----- Record excerpts

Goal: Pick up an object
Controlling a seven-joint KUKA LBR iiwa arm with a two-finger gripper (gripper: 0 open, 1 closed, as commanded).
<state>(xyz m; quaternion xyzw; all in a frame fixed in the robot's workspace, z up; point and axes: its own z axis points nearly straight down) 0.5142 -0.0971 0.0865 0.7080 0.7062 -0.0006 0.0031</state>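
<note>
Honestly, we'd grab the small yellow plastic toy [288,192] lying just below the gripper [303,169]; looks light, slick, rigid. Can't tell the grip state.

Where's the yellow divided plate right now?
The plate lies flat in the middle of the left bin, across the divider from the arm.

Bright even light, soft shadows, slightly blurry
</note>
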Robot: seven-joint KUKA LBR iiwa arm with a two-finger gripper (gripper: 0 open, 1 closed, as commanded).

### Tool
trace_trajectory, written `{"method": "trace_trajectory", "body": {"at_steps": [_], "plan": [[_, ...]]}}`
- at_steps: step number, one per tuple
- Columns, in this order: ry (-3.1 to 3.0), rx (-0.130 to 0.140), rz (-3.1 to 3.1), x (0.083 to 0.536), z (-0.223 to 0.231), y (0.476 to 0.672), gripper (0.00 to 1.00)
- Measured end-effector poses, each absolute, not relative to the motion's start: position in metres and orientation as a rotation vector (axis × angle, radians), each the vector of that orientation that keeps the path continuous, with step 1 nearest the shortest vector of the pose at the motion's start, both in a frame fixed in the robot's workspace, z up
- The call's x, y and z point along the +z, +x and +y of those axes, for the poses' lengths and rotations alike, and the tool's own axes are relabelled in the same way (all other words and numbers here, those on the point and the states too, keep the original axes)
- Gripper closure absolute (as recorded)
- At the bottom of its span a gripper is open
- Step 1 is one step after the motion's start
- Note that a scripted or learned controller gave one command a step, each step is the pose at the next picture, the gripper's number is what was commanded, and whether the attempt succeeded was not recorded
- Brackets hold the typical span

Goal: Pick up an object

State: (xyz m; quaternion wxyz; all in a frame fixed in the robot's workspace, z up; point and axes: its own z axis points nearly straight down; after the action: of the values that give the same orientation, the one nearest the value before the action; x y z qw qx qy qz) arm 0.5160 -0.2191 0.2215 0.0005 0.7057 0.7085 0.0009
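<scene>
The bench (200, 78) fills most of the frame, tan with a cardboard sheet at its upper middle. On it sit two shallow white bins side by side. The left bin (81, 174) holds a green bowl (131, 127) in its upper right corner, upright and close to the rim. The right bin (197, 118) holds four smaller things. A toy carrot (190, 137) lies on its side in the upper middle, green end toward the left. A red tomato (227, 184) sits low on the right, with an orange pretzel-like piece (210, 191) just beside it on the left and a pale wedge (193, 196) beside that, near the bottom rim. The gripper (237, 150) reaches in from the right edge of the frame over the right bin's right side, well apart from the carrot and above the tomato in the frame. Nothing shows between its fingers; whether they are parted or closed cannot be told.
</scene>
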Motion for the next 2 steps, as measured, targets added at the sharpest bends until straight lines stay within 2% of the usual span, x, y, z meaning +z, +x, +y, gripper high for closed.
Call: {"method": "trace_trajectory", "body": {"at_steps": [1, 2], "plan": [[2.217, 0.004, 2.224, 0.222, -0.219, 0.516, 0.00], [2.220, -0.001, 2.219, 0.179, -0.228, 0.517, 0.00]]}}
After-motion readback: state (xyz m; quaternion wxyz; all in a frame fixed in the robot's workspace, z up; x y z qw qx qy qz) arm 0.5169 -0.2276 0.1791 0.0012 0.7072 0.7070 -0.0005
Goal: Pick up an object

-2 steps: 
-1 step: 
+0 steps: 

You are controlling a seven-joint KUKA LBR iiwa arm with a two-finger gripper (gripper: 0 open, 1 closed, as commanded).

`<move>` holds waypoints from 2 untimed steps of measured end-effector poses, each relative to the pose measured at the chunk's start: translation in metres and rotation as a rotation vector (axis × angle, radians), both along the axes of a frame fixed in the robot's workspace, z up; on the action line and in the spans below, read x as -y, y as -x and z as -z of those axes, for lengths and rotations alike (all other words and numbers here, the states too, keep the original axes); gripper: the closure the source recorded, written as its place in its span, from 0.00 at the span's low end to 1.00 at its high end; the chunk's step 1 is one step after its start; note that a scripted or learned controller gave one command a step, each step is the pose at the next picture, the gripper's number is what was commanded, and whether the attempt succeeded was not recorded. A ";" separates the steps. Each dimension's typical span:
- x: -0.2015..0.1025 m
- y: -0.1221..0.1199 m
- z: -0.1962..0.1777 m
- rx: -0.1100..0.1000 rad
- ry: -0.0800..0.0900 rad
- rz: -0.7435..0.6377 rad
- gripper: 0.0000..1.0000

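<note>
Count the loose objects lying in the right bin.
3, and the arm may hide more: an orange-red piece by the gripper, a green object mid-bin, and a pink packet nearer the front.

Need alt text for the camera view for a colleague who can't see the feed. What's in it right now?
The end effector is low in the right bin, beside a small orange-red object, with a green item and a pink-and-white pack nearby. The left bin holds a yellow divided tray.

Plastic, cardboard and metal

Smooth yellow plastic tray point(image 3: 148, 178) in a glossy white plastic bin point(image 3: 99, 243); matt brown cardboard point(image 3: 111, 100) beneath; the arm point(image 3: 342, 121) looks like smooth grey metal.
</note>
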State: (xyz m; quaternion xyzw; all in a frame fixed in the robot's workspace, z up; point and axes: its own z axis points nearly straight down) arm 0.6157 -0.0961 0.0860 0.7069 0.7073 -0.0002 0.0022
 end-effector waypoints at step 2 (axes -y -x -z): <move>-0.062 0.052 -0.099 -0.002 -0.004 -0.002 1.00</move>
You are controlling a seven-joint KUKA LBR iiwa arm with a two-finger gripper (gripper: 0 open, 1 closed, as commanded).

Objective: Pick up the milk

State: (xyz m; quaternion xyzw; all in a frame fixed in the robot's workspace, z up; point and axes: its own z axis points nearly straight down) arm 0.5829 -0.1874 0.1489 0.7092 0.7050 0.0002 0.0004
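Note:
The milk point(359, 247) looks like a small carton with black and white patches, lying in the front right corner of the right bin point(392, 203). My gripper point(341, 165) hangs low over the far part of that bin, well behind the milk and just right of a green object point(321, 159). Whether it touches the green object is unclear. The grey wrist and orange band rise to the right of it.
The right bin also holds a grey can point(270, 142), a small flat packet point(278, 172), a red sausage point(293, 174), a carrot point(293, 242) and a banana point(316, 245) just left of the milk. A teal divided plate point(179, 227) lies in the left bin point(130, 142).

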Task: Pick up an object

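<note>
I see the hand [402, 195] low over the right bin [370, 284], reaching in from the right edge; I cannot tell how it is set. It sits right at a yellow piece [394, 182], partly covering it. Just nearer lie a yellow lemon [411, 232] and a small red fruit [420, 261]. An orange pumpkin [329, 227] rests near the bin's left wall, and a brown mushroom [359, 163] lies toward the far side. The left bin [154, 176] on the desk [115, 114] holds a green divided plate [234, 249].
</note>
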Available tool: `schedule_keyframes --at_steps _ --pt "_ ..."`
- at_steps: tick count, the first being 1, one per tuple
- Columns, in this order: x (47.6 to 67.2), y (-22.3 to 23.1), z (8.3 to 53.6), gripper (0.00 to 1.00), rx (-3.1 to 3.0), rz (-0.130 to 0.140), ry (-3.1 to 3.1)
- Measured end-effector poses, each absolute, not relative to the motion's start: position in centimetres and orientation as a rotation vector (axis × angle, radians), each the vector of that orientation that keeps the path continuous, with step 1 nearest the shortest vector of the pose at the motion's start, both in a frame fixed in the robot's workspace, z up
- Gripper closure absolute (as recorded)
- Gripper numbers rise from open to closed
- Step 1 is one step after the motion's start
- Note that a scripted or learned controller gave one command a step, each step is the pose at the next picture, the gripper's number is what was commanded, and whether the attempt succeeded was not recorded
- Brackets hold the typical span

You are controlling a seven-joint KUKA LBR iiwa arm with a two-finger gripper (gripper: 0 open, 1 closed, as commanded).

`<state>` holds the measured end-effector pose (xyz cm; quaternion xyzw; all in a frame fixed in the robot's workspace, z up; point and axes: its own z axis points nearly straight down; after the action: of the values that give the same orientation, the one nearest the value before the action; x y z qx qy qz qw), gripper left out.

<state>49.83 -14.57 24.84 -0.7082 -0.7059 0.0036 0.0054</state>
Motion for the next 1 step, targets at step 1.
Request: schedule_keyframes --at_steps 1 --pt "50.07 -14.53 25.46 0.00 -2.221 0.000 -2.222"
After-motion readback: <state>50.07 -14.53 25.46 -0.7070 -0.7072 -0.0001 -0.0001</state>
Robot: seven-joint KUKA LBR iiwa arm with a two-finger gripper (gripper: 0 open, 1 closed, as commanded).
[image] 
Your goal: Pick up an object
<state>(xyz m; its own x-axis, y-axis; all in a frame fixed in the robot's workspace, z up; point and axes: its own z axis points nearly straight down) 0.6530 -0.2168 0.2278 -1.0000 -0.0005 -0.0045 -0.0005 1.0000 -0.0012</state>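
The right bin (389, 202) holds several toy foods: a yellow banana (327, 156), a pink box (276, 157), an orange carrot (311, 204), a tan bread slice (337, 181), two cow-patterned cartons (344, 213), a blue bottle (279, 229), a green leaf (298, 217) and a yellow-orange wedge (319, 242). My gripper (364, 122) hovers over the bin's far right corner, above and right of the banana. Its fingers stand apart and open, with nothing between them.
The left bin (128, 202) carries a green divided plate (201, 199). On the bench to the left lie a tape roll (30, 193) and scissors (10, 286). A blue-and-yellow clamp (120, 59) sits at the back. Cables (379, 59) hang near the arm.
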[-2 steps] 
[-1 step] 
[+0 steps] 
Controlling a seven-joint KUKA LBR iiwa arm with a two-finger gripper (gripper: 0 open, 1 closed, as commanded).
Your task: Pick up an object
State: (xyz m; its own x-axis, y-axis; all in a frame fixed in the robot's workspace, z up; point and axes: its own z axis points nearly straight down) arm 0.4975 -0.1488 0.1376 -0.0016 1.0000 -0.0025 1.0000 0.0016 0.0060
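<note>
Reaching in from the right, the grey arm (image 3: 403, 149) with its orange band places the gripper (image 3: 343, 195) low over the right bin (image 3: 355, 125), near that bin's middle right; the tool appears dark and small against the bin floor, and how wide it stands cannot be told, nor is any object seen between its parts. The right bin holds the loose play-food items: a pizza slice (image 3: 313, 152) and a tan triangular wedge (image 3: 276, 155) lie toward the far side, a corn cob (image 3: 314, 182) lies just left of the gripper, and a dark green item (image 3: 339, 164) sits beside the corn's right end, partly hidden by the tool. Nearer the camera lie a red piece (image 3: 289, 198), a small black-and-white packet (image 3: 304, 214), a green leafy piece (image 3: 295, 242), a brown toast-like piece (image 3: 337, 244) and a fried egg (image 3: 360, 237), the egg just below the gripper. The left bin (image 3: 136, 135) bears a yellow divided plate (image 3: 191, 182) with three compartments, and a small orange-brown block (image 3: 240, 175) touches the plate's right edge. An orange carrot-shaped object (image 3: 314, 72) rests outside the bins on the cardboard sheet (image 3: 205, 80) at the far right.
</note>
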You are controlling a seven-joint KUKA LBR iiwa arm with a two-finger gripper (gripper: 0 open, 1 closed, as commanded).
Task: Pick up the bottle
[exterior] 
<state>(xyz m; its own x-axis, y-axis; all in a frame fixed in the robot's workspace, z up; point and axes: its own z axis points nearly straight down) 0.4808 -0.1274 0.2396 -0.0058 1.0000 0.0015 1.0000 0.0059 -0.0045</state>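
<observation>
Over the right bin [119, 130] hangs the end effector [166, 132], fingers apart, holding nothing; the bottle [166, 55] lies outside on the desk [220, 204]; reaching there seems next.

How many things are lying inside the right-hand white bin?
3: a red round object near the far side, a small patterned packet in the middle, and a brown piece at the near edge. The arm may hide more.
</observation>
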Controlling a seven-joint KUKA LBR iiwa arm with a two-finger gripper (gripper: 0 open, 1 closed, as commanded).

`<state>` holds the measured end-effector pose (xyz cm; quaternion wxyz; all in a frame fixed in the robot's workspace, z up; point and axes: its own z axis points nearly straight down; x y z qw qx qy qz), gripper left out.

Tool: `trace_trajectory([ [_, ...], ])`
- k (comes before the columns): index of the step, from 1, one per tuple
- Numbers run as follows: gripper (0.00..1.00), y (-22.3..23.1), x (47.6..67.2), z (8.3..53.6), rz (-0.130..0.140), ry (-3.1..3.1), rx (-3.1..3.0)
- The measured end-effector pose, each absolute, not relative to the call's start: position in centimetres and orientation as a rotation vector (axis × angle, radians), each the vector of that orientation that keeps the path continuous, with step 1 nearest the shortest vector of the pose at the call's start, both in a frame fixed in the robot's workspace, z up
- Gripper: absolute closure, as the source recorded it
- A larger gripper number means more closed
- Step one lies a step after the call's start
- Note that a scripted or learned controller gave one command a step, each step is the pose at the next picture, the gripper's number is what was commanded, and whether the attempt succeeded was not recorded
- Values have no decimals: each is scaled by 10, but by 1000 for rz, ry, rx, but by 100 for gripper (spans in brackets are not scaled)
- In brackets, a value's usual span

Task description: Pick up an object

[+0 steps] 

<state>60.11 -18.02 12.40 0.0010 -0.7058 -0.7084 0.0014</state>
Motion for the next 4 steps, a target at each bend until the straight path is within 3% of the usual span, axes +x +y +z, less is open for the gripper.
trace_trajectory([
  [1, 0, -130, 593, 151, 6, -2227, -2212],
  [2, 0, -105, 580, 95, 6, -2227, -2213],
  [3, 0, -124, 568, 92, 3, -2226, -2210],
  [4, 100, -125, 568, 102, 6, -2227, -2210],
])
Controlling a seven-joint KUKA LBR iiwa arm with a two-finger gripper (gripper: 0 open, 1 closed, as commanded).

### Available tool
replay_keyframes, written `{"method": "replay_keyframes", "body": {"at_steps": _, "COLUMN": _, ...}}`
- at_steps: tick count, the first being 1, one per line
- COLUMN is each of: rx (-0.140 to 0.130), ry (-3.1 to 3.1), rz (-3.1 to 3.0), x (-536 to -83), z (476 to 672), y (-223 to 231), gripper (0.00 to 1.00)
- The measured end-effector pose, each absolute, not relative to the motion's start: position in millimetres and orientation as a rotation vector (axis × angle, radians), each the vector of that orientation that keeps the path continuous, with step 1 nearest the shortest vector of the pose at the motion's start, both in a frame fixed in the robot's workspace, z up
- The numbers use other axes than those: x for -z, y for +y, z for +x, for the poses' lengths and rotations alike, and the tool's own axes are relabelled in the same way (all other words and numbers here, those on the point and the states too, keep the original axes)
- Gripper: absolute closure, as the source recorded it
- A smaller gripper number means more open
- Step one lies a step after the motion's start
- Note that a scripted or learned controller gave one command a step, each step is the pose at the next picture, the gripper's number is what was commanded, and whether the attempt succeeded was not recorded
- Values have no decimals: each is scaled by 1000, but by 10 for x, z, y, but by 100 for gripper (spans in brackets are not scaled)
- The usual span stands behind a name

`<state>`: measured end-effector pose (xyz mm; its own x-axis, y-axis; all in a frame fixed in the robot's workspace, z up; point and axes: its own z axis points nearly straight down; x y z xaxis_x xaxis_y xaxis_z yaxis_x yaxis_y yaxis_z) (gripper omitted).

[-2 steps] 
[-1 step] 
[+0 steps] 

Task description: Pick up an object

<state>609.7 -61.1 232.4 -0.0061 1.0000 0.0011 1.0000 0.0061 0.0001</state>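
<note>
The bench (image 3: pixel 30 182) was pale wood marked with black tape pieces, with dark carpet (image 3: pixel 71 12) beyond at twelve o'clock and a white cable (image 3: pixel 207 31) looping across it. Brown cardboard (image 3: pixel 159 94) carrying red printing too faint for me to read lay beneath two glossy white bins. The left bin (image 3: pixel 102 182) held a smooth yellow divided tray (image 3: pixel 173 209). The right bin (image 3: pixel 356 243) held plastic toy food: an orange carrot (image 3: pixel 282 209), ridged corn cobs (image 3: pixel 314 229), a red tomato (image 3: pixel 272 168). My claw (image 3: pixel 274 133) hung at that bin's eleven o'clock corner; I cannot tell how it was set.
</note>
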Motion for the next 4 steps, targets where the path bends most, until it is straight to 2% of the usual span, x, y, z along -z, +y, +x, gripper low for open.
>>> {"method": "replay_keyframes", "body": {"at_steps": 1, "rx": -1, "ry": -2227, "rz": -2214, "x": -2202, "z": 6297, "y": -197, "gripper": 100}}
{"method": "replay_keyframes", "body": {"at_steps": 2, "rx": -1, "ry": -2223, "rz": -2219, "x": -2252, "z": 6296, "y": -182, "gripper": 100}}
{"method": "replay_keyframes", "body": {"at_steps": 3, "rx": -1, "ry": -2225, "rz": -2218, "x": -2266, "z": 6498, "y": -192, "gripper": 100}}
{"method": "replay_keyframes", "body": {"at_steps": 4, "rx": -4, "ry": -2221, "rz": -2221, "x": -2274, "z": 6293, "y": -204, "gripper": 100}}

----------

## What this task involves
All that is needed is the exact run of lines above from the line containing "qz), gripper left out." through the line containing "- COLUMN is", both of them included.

## Expected answer
`<state>` holds the measured end-effector pose (xyz cm; quaternion wxyz; all in a frame fixed in the robot's workspace, z up; point and axes: its own z axis points nearly straight down; x y z qw qx qy qz), gripper left out.

Tool: `trace_trajectory([ [_, ...], ])`
- k (comes before the columns): index of the step, from 1, one per tuple
- Numbers run as follows: gripper (0.00..1.00), y (-22.3..23.1), x (47.6..67.2), z (8.3..53.6), rz (-0.130..0.140), ry (-3.1..3.1), rx (-3.1..3.0)
- The measured end-effector pose, each absolute, not relative to the call's start: position in centimetres and orientation as a rotation vector (axis × angle, radians), each the vector of that orientation that keeps the path continuous, with step 1 nearest the shortest vector of the pose at the call's start, both in a frame fixed in the robot's workspace, z up
- Gripper: absolute closure, as the source recorded it
- A larger gripper number means more closed
- Step one lies a step after the call's start
- Note that a scripted or learned controller gave one command a step, each step is the pose at the next picture, the gripper's number is what was commanded, and whether the attempt succeeded was not recorded
- Values have no decimals: each is scaled by 10, but by 1000 for rz, ry, rx, but by 100 for gripper (spans in brackets are not scaled)
- In brackets, a value's usual span

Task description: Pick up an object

[+0 steps] 

<state>60.11 -18.02 12.40 0.0010 -0.7058 -0.7084 0.0014</state>
Motion for the next 4 steps, a target at each bend until the straight path is within 3% of the usual span, axes +x +y +z, less is open for the gripper.
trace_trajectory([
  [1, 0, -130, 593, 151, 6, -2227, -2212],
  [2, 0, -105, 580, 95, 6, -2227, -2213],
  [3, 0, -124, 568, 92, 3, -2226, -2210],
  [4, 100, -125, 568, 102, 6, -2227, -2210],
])
Controlling a seven-joint KUKA LBR iiwa arm with a two-finger gripper (gripper: 0 open, 1 closed, as commanded).

### Available tool
replay_keyframes, written `{"method": "replay_keyframes", "body": {"at_steps": _, "COLUMN": _, ...}}`
- at_steps: tick count, the first being 1, one per line
- COLUMN is each of: rx (-0.140 to 0.130), ry (-3.1 to 3.1), rz (-3.1 to 3.0), x (-536 to -83), z (476 to 672), y (-223 to 231), gripper (0.00 to 1.00)

Output for this exercise is complete.